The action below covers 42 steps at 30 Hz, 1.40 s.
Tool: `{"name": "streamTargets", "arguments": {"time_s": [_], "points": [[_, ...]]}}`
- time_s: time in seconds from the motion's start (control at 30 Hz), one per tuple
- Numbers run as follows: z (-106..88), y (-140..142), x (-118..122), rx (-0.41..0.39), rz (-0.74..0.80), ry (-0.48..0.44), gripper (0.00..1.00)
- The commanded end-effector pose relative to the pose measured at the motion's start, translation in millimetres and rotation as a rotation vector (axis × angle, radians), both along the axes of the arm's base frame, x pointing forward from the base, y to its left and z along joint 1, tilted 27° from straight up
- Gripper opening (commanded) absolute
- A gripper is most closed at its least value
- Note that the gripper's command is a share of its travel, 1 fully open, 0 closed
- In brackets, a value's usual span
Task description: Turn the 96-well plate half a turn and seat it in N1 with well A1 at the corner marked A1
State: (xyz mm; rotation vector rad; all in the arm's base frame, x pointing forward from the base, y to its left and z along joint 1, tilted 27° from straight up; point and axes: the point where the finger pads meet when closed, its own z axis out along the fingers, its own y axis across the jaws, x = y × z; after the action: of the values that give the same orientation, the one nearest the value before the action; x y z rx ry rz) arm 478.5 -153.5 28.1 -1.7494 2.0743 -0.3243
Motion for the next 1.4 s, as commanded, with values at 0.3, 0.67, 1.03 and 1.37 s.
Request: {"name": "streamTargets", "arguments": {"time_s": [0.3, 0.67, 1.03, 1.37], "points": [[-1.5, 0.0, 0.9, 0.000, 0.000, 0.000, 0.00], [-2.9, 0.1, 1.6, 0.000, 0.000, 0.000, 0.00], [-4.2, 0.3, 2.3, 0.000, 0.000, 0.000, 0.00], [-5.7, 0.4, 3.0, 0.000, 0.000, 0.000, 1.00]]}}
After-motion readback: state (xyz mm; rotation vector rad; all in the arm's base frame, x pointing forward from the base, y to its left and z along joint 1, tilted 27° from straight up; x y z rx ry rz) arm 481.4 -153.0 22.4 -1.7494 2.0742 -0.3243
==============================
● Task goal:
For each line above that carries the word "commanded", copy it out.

● Finished exercise:
- The commanded end-effector pose relative to the pose measured at the motion's start, translation in millimetres and rotation as a rotation vector (axis × angle, radians), both along the axes of the arm's base frame, x pointing forward from the base, y to its left and z along joint 1, tilted 27° from straight up
- Gripper opening (commanded) absolute
Motion for the next 1.4 s, as commanded, with values at 0.3, 0.67, 1.03 and 1.37 s.

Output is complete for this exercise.